▶ **YOUR GOAL**: The lines from the start of the data up to and including the one with "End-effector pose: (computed" should be returned exactly, and nothing else.

▶ **DATA LISTING**:
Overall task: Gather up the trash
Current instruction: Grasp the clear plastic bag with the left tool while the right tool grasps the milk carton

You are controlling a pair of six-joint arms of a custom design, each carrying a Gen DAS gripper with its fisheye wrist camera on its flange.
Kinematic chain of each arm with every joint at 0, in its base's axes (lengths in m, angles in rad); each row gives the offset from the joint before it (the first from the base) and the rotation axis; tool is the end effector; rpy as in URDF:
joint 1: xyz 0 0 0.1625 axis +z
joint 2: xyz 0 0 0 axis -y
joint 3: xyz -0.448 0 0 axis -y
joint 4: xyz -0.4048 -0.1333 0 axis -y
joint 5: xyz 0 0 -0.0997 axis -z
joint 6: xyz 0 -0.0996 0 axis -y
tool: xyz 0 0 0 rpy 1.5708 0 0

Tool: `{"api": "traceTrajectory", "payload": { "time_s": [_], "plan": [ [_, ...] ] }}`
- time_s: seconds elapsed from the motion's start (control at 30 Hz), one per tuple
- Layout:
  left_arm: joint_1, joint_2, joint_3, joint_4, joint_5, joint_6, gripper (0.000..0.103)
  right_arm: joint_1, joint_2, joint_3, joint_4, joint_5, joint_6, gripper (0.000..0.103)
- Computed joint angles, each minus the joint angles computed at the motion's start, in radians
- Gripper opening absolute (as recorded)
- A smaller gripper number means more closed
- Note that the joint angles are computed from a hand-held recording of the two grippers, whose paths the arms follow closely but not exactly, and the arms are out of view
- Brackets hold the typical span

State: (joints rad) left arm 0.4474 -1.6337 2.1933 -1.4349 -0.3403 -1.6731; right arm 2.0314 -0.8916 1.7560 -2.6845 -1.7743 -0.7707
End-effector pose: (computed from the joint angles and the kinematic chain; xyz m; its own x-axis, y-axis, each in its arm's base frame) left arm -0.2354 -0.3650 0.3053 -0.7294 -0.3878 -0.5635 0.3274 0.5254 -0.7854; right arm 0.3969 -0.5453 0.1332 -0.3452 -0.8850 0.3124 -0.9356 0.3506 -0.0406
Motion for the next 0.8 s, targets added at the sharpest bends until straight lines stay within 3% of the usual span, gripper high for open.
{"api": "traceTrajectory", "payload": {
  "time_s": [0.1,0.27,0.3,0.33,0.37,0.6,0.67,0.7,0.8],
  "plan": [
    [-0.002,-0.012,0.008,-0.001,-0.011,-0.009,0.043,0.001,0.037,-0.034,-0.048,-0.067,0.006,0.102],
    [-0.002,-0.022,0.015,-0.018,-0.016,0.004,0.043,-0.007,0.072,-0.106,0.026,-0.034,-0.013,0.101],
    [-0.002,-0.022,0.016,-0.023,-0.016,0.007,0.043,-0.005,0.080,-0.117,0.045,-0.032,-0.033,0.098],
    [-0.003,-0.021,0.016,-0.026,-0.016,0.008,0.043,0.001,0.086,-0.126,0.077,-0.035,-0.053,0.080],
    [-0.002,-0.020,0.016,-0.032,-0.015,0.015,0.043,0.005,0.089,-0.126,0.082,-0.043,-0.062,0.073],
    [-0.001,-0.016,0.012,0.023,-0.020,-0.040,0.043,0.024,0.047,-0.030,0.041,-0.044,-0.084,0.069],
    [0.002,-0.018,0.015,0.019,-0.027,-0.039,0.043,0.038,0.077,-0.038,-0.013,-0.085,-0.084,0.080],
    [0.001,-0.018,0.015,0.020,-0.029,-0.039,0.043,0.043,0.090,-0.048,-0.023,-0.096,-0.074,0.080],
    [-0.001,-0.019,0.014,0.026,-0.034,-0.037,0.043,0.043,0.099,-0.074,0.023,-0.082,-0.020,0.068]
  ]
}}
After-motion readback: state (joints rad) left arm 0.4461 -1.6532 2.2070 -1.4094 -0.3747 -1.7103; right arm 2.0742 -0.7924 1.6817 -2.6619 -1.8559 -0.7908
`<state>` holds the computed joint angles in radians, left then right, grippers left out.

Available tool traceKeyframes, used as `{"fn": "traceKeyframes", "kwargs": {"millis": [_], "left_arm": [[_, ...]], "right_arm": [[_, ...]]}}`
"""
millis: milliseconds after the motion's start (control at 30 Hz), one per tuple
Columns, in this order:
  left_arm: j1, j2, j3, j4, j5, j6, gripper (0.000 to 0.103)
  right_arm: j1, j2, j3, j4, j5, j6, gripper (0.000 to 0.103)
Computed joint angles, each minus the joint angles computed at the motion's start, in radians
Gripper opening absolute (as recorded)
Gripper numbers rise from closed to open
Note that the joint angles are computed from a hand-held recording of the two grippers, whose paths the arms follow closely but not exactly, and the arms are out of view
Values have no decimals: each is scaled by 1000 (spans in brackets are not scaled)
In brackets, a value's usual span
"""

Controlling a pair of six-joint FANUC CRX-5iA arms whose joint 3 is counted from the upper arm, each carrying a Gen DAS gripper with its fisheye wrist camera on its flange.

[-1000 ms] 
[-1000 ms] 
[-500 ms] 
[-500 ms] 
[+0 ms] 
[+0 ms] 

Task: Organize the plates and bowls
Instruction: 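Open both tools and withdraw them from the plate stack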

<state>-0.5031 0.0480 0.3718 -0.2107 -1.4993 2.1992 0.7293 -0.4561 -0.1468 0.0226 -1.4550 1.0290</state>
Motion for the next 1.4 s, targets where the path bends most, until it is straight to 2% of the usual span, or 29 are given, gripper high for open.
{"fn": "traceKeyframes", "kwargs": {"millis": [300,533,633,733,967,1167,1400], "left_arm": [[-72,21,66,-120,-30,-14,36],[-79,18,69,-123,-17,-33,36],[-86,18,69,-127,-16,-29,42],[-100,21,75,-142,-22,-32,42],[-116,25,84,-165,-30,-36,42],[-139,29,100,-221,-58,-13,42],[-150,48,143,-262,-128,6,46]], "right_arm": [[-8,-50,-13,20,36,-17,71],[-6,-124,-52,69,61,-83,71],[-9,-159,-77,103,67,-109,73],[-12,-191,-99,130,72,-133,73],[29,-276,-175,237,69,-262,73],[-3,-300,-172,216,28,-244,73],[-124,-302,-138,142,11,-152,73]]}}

▶ **YOUR RESPONSE**:
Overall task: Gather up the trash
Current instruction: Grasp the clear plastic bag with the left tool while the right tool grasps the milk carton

You are controlling a pair of six-joint arms of a custom design, each carrying a Gen DAS gripper with its fisheye wrist camera on its flange.
Kinematic chain of each arm with every joint at 0, in its base's axes (lengths in m, angles in rad); each row gives the offset from the joint before it (the first from the base) and the rotation axis; tool is the end effector; rpy as in URDF:
joint 1: xyz 0 0 0.1625 axis +z
joint 2: xyz 0 0 0 axis -y
joint 3: xyz -0.448 0 0 axis -y
joint 4: xyz -0.4048 -0.1333 0 axis -y
joint 5: xyz 0 0 -0.0997 axis -z
joint 6: xyz 0 -0.0996 0 axis -y
tool: xyz 0 0 0 rpy 1.5708 0 0

Tool: `{"api": "traceTrajectory", "payload": { "time_s": [_], "plan": [ [_, ...] ] }}`
- time_s: seconds elapsed from the motion's start (control at 30 Hz), one per tuple
- Layout:
  left_arm: joint_1, joint_2, joint_3, joint_4, joint_5, joint_6, gripper (0.000..0.103)
  right_arm: joint_1, joint_2, joint_3, joint_4, joint_5, joint_6, gripper (0.000..0.103)
- Computed joint angles, each minus the joint angles computed at the motion's start, in radians
- Gripper opening absolute (as recorded)
- A smaller gripper number means more closed
- Note that the joint angles are computed from a hand-held recording of the two grippers, whose paths the arms follow closely but not exactly, and the arms are out of view
- Brackets hold the typical span

State: (joints rad) left arm 0.4474 -1.6337 2.1933 -1.4349 -0.3403 -1.6731; right arm 2.0314 -0.8916 1.7560 -2.6845 -1.7743 -0.7707
End-effector pose: (computed from the joint angles and the kinematic chain; xyz m; its own x-axis, y-axis, each in its arm's base frame) left arm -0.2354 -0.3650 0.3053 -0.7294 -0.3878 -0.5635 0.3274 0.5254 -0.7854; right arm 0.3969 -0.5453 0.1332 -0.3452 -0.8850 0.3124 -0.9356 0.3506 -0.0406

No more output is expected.